Life was perfect and beautiful for him, until it was not.

He believed he lived in a world that was perfect. His world was perfect – something right out of a dream, until he realized the nightmare it could turn into and did.

Gone was the illusion and with it every dream that he had. He woke up to the cruel, ugly reality that burned his world to ashes, while all he could do was stand and watch as it crumbled to dust.

He had assumed the worst was over when it was done, oh how mistaken he was. For it was only the beginning.

The carnage had barely scratched the surface.

People who deceived him did not just kill the love that he had or his capacity to feel any emotion thereafter, by ripping his heart out, they ransacked every hope he had, every dream he dared dream, every bit of happiness he ever felt and turned his world inside out.

He could have lived with a broken heart and the ruins of a failed marriage. He could have even let every trauma he ever felt slide had it not been for the worst – had he not been deprived of his own flesh and blood.

The mockery and jibes he faced from the world at large were nothing to the tears that he and his kin shed once they lost Aditya.

Every humiliation, every insult was tolerable to him but losing his son was not.

The blow was the one that changed him.

Now he is this man – one who is rude to a fault, careless and insensitive to the world that is every bit suave and stylish. Gone is the sweet, shy, content, mild-mannered Raman, who wore glasses, had a paunch whose his hair was greased back.

The mask he wore has everyone fooled so well even those who have known him all his life now do not recognize him as well as they should.

Mihir, his shadow, failed to see through him. He could not pick up the simple fact that he never meant for Mihir to marry Trisha – all he wanted was for Mihir to speak up for himself, take a stand for the girl he loves without the debt he felt he owed to him.

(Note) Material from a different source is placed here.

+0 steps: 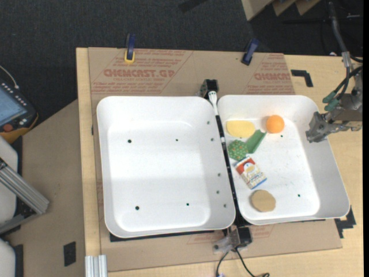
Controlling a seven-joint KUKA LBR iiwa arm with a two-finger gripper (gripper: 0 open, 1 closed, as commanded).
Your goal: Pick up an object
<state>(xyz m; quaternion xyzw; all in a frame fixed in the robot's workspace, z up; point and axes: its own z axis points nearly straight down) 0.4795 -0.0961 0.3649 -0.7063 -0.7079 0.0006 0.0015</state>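
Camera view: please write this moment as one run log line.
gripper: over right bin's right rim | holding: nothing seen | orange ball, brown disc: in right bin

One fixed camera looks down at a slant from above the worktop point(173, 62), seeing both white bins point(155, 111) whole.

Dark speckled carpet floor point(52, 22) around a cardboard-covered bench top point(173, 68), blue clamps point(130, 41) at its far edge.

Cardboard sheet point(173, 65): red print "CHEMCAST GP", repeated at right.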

Despite the things they took from him, he is thankful to his mentor and ex-wife for the one thing that they did give him.

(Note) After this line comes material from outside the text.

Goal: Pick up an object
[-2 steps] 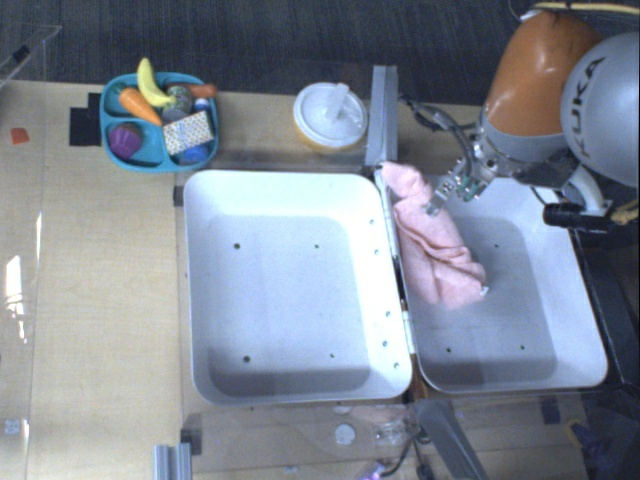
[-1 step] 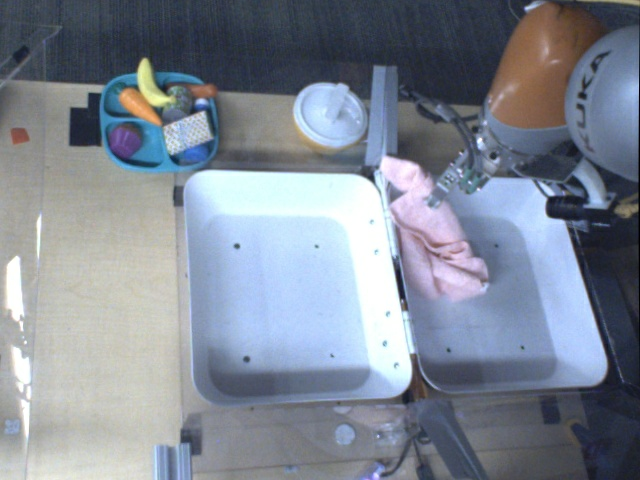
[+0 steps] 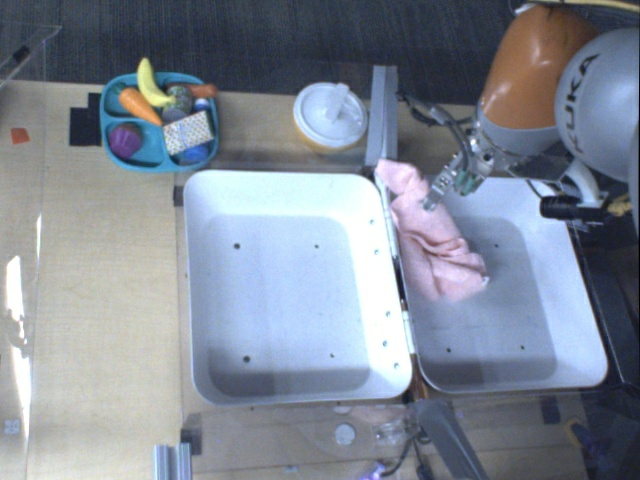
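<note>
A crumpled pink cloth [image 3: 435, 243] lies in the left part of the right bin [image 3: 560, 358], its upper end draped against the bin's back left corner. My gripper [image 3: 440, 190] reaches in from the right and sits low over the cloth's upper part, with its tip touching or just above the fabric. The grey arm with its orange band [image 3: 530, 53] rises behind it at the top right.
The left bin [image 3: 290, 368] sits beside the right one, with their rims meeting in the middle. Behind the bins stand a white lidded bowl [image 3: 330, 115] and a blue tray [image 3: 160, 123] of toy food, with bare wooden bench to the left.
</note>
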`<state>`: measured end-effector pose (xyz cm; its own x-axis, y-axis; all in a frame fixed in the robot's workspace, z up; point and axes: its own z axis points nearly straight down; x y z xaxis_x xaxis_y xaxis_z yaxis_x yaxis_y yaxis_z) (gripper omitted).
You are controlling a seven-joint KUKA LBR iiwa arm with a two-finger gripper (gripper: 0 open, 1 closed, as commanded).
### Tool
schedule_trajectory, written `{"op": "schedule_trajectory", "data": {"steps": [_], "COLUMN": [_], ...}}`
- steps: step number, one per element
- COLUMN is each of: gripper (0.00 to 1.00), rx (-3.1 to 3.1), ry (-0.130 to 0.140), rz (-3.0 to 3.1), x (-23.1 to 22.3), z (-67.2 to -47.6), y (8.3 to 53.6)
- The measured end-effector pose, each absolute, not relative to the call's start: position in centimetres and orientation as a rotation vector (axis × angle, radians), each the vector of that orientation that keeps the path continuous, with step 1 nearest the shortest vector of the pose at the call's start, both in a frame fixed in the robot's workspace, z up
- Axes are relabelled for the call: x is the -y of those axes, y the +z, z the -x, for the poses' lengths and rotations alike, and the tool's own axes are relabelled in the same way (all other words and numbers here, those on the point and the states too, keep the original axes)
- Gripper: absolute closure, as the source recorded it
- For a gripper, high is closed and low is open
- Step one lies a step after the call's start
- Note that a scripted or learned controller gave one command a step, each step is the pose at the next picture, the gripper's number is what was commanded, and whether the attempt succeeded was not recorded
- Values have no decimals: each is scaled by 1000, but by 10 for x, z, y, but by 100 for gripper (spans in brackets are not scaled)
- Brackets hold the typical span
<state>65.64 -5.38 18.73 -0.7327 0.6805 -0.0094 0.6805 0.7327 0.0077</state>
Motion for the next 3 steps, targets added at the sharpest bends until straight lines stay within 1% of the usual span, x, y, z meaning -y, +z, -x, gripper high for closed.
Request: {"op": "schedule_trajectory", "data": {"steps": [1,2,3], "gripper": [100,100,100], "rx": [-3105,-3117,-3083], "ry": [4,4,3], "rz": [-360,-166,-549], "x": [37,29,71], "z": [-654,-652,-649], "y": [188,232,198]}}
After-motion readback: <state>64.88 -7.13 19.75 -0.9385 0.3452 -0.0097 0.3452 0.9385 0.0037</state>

The lessons that forged him, his new identity; he learned from them.

The ability to wear a mask – one that deceives even those around you, the harsh lesson that the world only bends for those who have the power to make it happen were learned by him because of their doings.

Thanks to them, he is a wiser man, a guarded man – a well-hidden man.

He had assumed he had learned enough to now know it all, had perceived now that he has been burned once he wont ever make the same mistake again.

He will not ever go wrong in judging people again.

Oh, how wrong was he – how very foolish to believe he had learned all there is to it, when nothing could have been truer? But how was he supposed to know this before? How could he have learned life never stops teaching you - he was yet to meet her till then after all, their paths had not yet crossed, as they now have.

He has heard the idiom – never judge a book by its cover, so many times, - a lesson which applies to him as well, strange how the lesson never fails to teach him something new every time that he comes to reflect upon it as well.

He has been married twice – and both his wives – an ex and a present, are as different as chalk and cheese.

Strange how though, they both have taught him the same lesson – one he first learned from Shagun and now with Ishita – is unlearning and relearning at the same time – appearances can be and are deceiving.